DATASET SECTION
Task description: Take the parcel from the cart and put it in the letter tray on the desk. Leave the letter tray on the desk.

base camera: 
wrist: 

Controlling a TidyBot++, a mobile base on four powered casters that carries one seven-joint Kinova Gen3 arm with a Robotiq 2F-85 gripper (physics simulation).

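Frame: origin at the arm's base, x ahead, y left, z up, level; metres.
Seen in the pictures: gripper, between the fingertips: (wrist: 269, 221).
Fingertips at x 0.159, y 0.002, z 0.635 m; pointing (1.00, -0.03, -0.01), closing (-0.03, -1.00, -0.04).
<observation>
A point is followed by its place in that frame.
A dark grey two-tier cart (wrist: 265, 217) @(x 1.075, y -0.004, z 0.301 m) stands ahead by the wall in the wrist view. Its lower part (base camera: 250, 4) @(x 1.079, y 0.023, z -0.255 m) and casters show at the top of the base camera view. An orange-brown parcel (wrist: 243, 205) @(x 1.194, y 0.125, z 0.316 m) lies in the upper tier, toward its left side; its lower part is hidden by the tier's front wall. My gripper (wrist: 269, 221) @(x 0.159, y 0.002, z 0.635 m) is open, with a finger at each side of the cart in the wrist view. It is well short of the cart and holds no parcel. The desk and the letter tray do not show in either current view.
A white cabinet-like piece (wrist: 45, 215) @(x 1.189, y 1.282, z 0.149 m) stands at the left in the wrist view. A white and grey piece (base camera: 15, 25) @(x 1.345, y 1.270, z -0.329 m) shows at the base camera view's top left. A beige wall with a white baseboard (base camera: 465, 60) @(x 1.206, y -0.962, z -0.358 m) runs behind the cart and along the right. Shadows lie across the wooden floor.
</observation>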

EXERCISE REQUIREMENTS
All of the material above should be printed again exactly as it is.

RESPONSE TO THIS EXERCISE
Task description: Take the parcel from the cart and put it in the letter tray on the desk. Leave the letter tray on the desk.

base camera: 
wrist: 

Controlling a TidyBot++, a mobile base on four powered casters that carries one seven-joint Kinova Gen3 arm with a Robotiq 2F-85 gripper (physics simulation).

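Frame: origin at the arm's base, x ahead, y left, z up, level; metres.
Seen in the pictures: gripper, between the fingertips: (wrist: 269, 221).
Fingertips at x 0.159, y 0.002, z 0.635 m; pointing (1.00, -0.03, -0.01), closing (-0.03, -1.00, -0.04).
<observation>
A point is followed by its place in that frame.
A dark grey two-tier cart (wrist: 265, 217) @(x 1.075, y -0.004, z 0.301 m) stands ahead by the wall in the wrist view. Its lower part (base camera: 250, 4) @(x 1.079, y 0.023, z -0.255 m) and casters show at the top of the base camera view. An orange-brown parcel (wrist: 243, 205) @(x 1.194, y 0.125, z 0.316 m) lies in the upper tier, toward its left side; its lower part is hidden by the tier's front wall. My gripper (wrist: 269, 221) @(x 0.159, y 0.002, z 0.635 m) is open, with a finger at each side of the cart in the wrist view. It is well short of the cart and holds no parcel. The desk and the letter tray do not show in either current view.
A white cabinet-like piece (wrist: 45, 215) @(x 1.189, y 1.282, z 0.149 m) stands at the left in the wrist view. A white and grey piece (base camera: 15, 25) @(x 1.345, y 1.270, z -0.329 m) shows at the base camera view's top left. A beige wall with a white baseboard (base camera: 465, 60) @(x 1.206, y -0.962, z -0.358 m) runs behind the cart and along the right. Shadows lie across the wooden floor.
</observation>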

There is nothing more to add to the answer.